TASK ITEM: Determine the number of lines in the listing that contain "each". Write only that number.

SUPPLIED INFORMATION:
▬▬▬▬▬▬

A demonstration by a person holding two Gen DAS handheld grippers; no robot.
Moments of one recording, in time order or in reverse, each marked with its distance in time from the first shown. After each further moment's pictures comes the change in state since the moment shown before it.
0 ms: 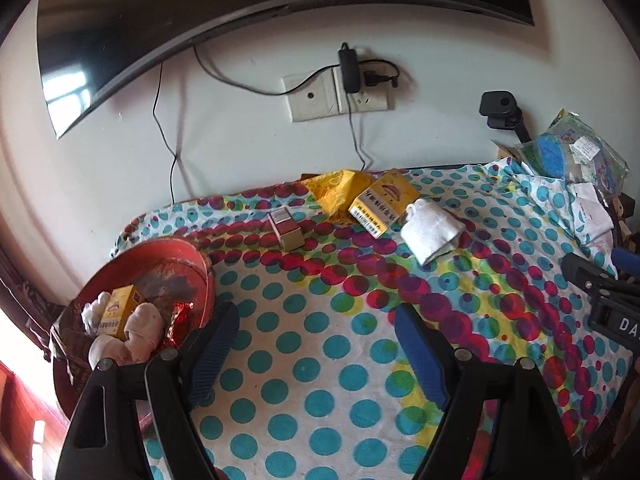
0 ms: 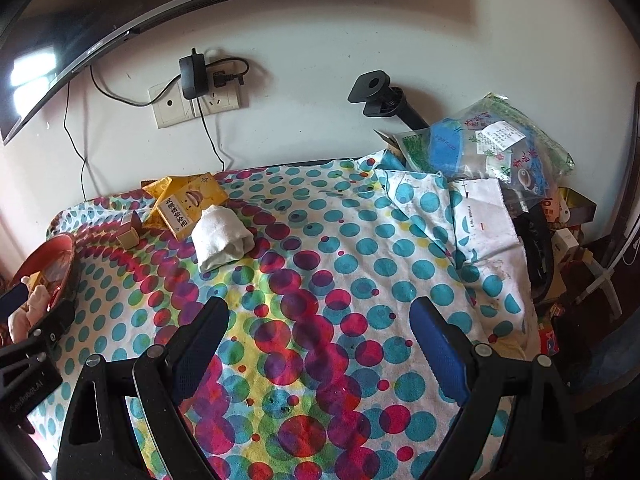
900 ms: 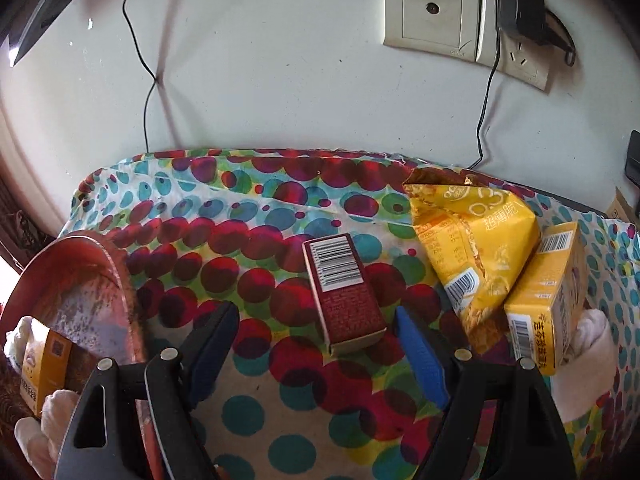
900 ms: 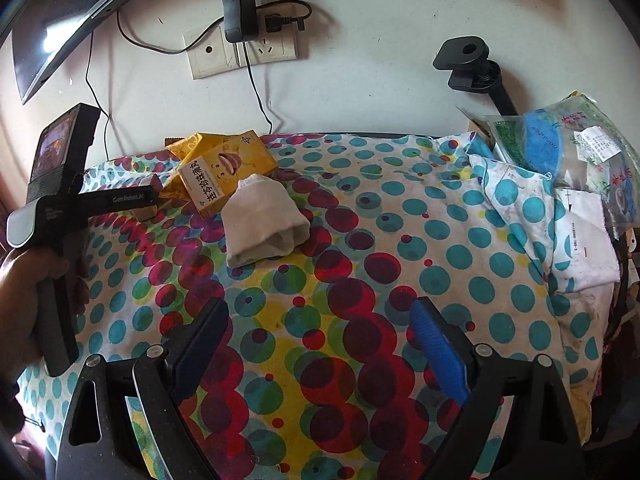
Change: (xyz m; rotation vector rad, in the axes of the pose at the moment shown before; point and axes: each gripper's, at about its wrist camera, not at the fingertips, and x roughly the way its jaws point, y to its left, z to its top) left arm 0.206 0.052 0.074 -0.197 0.202 0.034; right arm 0.077 0.036 0.011 -0.106 0.104 0.151
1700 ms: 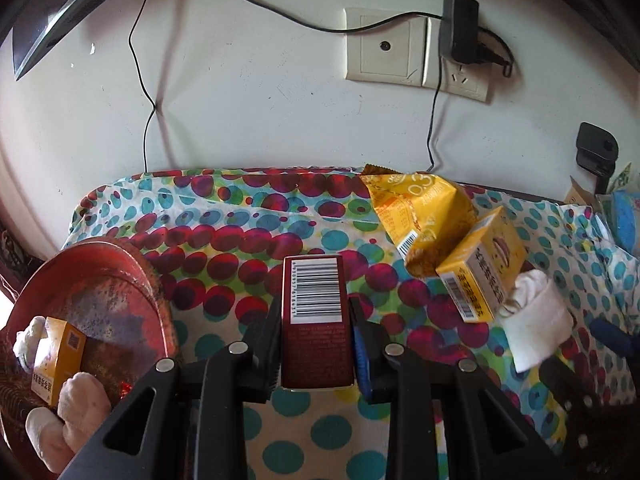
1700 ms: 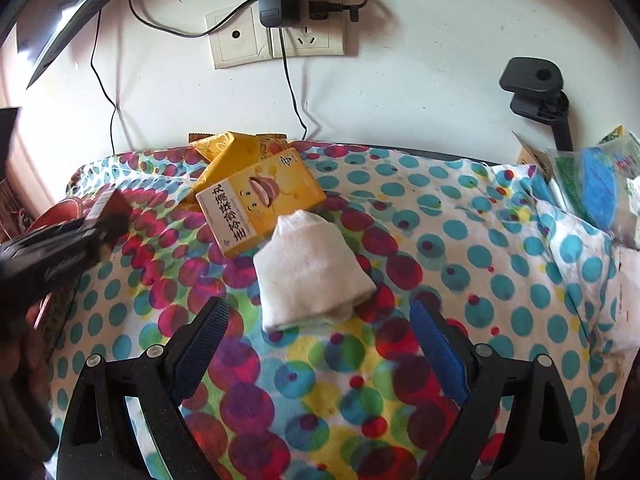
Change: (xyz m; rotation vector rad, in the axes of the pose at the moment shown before) left arm -0.063 0.002 -0.028 0.063 -0.085 -0.071; right arm 0.047 0.038 0.042 -0.068 0.016 0.024
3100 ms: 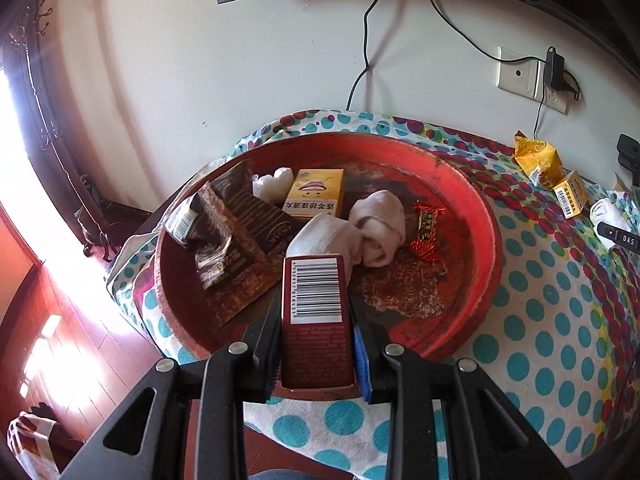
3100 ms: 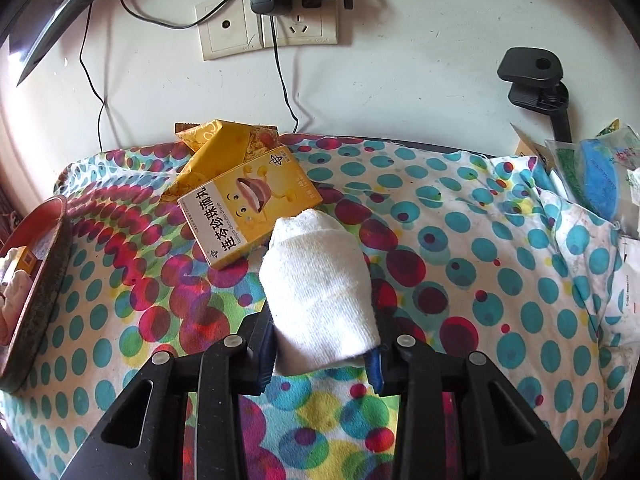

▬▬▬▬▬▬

EXERCISE RESPONSE: 2